Some definitions and assumptions:
EMM: "economically motivated maker" - defined as purely motivated by immediate largest economic benefit, not bounded by coding skill (so can implement any algorithm not limited to our codebase), not interested in any privacy concerns, and most importantly: not including the intent to either DOS or not DOS the system.
Un (x) a real utxo (index n) controlling x btc.
U'n(x) a fake utxo (index n) controlling x btc.
Assumption: the EMM has U1 ... Un real utxos, each with corresponding amount xi.
Assumption: each bot has 1 offer (note: not assuming each identity has only 1 bot, of course). this simplifies one bit of analysis, can be discarded/discussed afterwards.
Consider the EMM's potential behaviour in the two cases: 1, the current protocol without utxo commitments from maker, and then 2, with the podle commitments
He can partition these into offers in any way he likes (by defn EMM can spread offers across bots any way he likes, so restrictions per-bot are irrelevant), but more importantly: he can make any pattern of offers, not being tied to any specific utxos.
In order to attain his stated goal of economic advantage, he can consider repeating offers up to amount Σ xi (higher amounts have no effect, since he can't fill them).
If the taker requests amount R and R << Σ xi ,then the EMM's advantage increases linearly in the number of repeats, since not only is his probability increasing for each sybiled offer, but he can also fulfil the offers easily without conflicting over his utxos. If R is larger, the second part of that advantage may well be reduced: he may be included in the fill request, but unable to fulfil it (e.g. he has 3 BTC in offers repeated 10 times, Taker requests 3 of his bots to do a 3BTC join, but they can't all do it). There is the slight amelioration of ignored_makers lists maintained by Takers, which is currently a very minor disincentive, for these cases of conflict.

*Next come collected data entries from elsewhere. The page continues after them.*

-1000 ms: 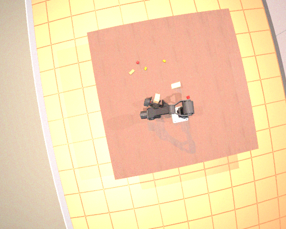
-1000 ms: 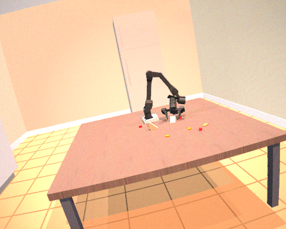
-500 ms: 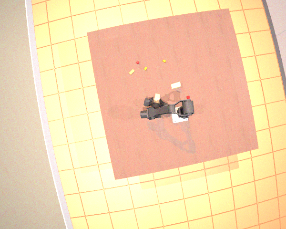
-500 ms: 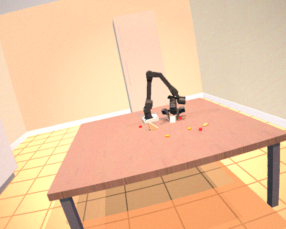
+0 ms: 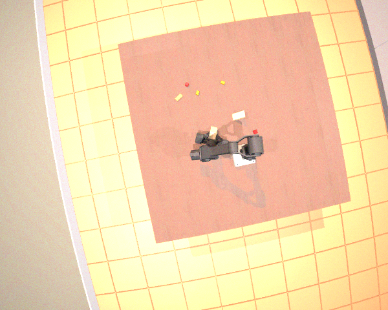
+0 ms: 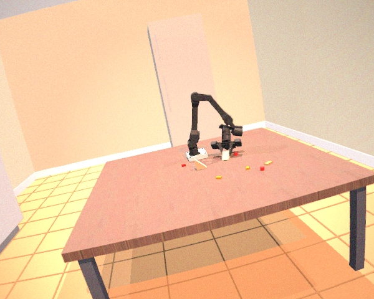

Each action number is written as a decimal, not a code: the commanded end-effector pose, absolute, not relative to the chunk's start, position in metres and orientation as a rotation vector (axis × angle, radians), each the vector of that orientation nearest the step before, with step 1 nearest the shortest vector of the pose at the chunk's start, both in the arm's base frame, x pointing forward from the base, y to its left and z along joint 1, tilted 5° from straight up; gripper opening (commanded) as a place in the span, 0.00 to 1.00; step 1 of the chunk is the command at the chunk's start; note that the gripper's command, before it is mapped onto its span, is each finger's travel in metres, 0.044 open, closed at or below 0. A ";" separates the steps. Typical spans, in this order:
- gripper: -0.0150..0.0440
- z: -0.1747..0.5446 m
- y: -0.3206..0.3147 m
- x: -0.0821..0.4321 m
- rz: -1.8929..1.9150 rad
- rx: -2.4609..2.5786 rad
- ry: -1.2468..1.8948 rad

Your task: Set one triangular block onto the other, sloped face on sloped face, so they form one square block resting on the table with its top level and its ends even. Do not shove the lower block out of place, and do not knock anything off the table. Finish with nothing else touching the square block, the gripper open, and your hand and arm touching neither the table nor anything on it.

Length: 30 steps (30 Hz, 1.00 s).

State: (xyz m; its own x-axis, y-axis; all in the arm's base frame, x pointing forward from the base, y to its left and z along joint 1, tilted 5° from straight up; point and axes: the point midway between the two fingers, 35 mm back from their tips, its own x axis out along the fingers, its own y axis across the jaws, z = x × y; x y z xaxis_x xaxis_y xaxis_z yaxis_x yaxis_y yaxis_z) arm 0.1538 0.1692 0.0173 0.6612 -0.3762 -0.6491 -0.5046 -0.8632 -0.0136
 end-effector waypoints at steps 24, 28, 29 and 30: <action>0.25 0.115 0.173 0.146 0.982 -2.675 0.715; 0.25 0.112 0.172 0.147 0.952 -2.599 0.750; 0.25 0.111 0.171 0.148 0.939 -2.565 0.764; 0.25 0.111 0.171 0.148 0.926 -2.532 0.778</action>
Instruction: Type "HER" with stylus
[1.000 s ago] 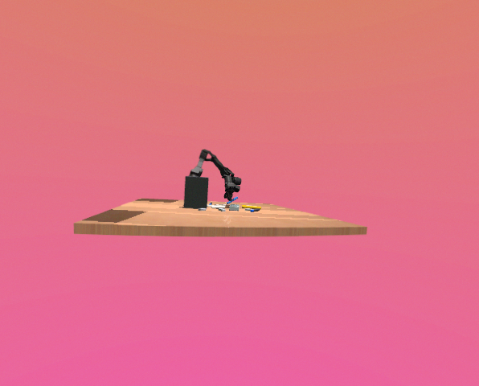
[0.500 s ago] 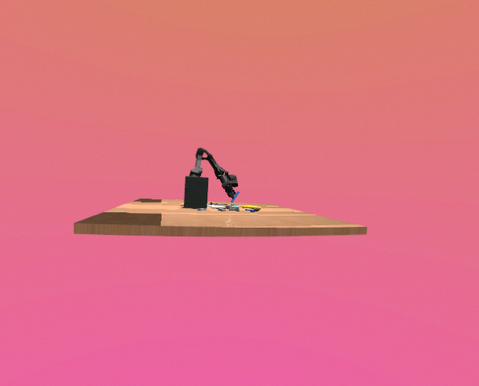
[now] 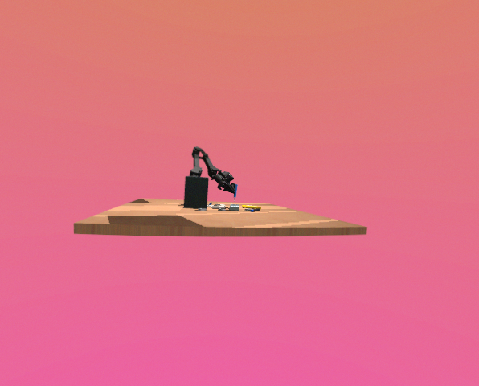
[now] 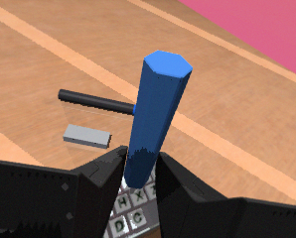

There are lots of details to delve into here, but it seems obvious that ignoring other limitations, the EMM is mostly incented to increase offer duplication basically without bound, certainly for smaller offer sizes.
(Note: here utxo lists are referred to but it's implicit that they're actually represented by hp2 values at the start of the JM protocol).
In this case, we can start from the EMM's choice of partition of the real utxo set; according to the second assumption, this means partition into a set of wallets, one wallet per bot. In contrast to the above he must make such a partition in advance. Which partition he chooses, e.g. [(U1),..(Un)] or all-in-one: [(U1, ..., Un)] is something entirely out of the protocol's control, however we implement it (i.e. a Maker can take 10BTC and split them into 10 separate 1BTC wallets, if he likes).
The question becomes, is there a gain to be had from repeating or adding fake utxos to this partition/set, as it is published in the offers, in !hp2 values.
Repeating is immediately rejected as it violates the rules of the new protocol. So we consider only faked !hp2 podle values.
Suppose he chose the first of the above partitions, 1 utxo per bot/wallet. Imagine 3 utxos for simplicity. He could replace:
[(U1(x1)), (U2(x2)), (U3(x3))]
with
[(U1(x1), U'1(x1)), (U2(x2)), (U3(x3))]
In so doing, he's increased the offer range from x1 to 2 * x1 , for his first wallet. But he'll still not be able to actually complete the protocol for any R > x1, so he can only gain selection advantage for cases where he cannot gain economic advantage, which by definition he is not interested in. The argument extends trivially to any further fake values.
Finally, the question of when the podle verification, which requires the utxo's pubkey, occurs (and indeed, whether we only verify the utxos used in transactions. I believe the above paragraph answers that "it doesn't matter when", but the argument is dependent on the EMM assumption. If the EMM is only interested in getting more completed transactions, he will fail to do so by any extra fake utxos.